Step 2: Configure Firecrawl Credentials
Use the following format to set up your credentials:
| Key Name | Description | Example Value |
|---|---|---|
| Credential Name | Name to identify this set of credentials | my-firecrawl-creds |
| Firecrawl API Key | Authentication key for accessing Firecrawl services | fc_api_xxxxxxxxxxxxx |
| Host | Base URL where Firecrawl service is hosted | https://api.firecrawl.dev |
Configuration Reference
Scraper Configuration
| Parameter | Description | Example Value |
|---|---|---|
| Credential Name | Select previously saved credentials | my-firecrawl-creds |
| URL | Target URL to scrape | https://example.com/page |
| Main Content | Extract only the main content of the page, excluding headers, navs, footers, etc. | true |
| Skip TLS Verification | Bypass SSL certificate validation | false |
| Include Tags | HTML tags to include in extraction | p, h1, h2, article |
| Exclude Tags | HTML tags to exclude from extraction | nav, footer, aside |
| Emulate Mobile Device | Simulate mobile browser access | true |
| Wait for Page Load | Time to wait for dynamic content (ms) | 123 |
Agent Workflow Configuration
The Scraper Node now supports agent workflows with three execution modes for intelligent web data extraction and task monitoring.
Agent Modes
- Async Agent: Submit agent tasks asynchronously and receive a task ID for later status checking.
- Sync Agent: Execute agent tasks synchronously and receive results immediately upon completion.
- Check Agent: Check the status of a previously submitted async agent task.

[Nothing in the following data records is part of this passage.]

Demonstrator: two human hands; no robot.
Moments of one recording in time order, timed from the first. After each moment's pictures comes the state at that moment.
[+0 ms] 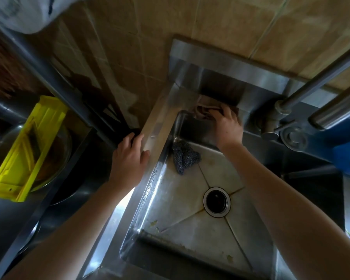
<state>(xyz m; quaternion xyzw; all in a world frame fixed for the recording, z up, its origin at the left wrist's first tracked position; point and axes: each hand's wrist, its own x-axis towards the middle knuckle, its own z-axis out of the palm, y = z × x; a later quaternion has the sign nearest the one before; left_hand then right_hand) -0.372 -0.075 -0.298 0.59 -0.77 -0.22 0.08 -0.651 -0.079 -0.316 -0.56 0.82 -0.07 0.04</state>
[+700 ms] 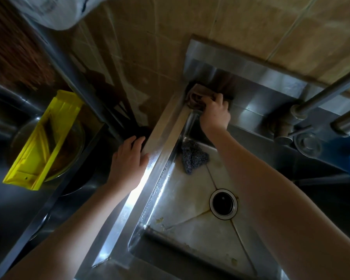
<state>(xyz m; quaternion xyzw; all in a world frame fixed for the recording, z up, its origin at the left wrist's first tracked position) -0.343 -0.071 -0.300 0.61 -0.76 -0.22 0.04 -0.597 -0.139 -0.308 -0.53 0.84 -0.10 0.09</state>
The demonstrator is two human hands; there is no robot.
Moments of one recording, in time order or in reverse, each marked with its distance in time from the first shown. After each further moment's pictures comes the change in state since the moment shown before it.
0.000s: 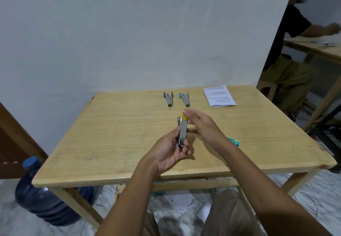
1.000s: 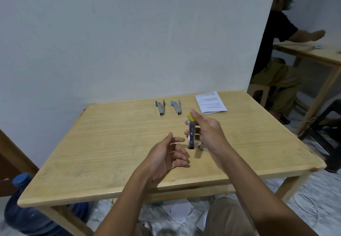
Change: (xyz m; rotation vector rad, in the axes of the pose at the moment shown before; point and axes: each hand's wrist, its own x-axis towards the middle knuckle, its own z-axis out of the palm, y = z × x) left_hand 0.010 0.000 0.008 0.176 0.069 0.025; right_hand -0.026 -0.024 -0.020 0.312 0.197 0.046
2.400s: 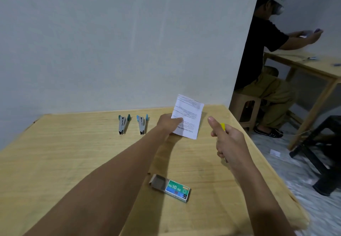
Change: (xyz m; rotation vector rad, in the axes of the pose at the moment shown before) left_hand 0.255 0.040 0.094 0.625 0.432 0.124; right_hand 0.080 -0.022 -0.156 -0.168 0.246 -0.019
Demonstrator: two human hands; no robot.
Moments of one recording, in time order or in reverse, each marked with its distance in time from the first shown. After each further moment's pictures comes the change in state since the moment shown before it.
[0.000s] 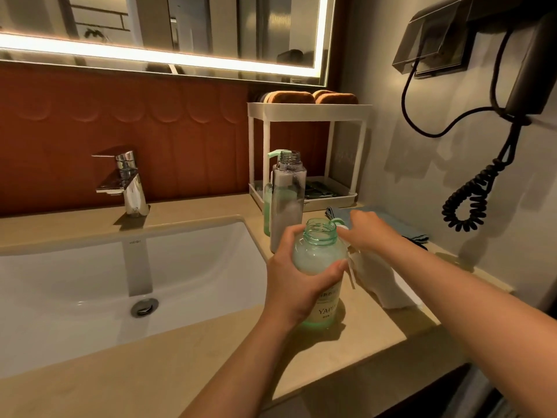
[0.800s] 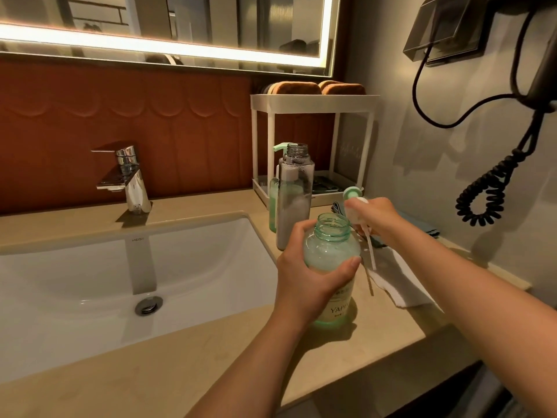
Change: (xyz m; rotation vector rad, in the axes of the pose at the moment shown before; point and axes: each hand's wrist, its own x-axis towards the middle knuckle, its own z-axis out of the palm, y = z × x) left_hand 0.004 -0.008 0.001 -0.010 -0.013 0.033; right_hand 0.027 0.000 0.006 0.882 0.030 0.338
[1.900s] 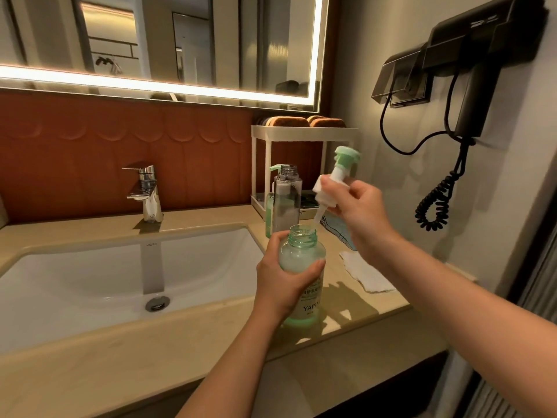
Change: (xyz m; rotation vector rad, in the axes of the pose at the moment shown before) left_hand -0.038 0.023 -0.023 -0.023 0.074 0.024; right_hand -0.168 -0.041 -0.023 0.517 -0.113 -0.502
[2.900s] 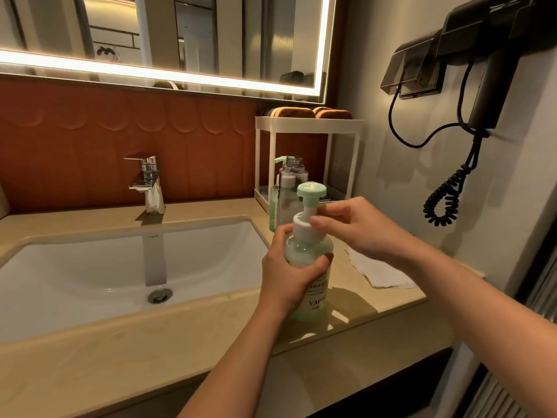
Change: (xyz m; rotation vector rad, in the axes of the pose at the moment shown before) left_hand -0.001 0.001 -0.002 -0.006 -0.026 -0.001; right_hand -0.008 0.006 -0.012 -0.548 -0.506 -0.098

Agent Configuration (Async / Sync)
| Parameter | Description | Example Value |
|---|---|---|
| Credential Name | Select previously saved credentials | my-firecrawl-creds |
| Prompt | The prompt or instruction for the agent to execute | "Extract all product prices from the page" |
| URLs | List of URLs for the agent to process | [ "https://example.com/products" ] |
| Schema | JSON schema defining the expected output structure | {"price": "string", "name": "string"} |
| Mx Credit | Maximum credits to use for the agent task | 100 |
| Strict URL Constraints | Enforce strict URL matching rules | true |
Check Agent Configuration
| Parameter | Description | Example Value |
|---|---|---|
| Credential Name | Select previously saved credentials | my-firecrawl-creds |
| Agent Task ID | The task ID returned from an Async Agent submission | "8***************************7" |
Low-Code Example
nodes:
- nodeId: scraperNode_680
nodeType: scraperNode
nodeName: Scraper
values:
credentials: ''
url: https://lamatic.ai/docs
onlyMainContent: false
skipTLsVerification: false
mobile: false
waitFor: 123
includeTags: []
excludeTags: []
needs:
- triggerNode_1Output
Scraper Output
markdown: A string containing the scraped content formatted as Markdown, if available.language: A string indicating the detected language of the scraped content.referrer: A string representing the referrer URL or source that led to the scraped page, if applicable.title: A string containing the title of the scraped page or resource.scrapeId: A string serving as a unique identifier for the scrape operation.sourceURL: A string specifying the original URL from which the content was scraped.url: A string indicating the URL of the scraped resource, potentially processed or resolved.statusCode: An integer reflecting the HTTP status code returned during the scrape operation.
Example Scraper Output
{
"markdown": "",
"language": "",
"referrer": "",
"title": "",
"scrapeId": "",
"sourceURL": "",
"url": "",
"statusCode":
}Troubleshooting
Common Issues
| Problem | Solution |
|---|---|
| Invalid API Key | Ensure the API key is correct and has not expired. |
| Connection Issues | Verify that the host URL is correct and reachable. |
| Webhook Errors | Check if the webhook endpoint is active and correctly configured. |
| Crawling Errors | Review the inclusion/exclusion paths for accuracy. |
| Dynamic Content Not Loaded | Increase the Wait for Page Load time in the configuration. |
Debugging
- Check Firecrawl logs for detailed error information.
- Test the webhook endpoint to confirm it is receiving updates.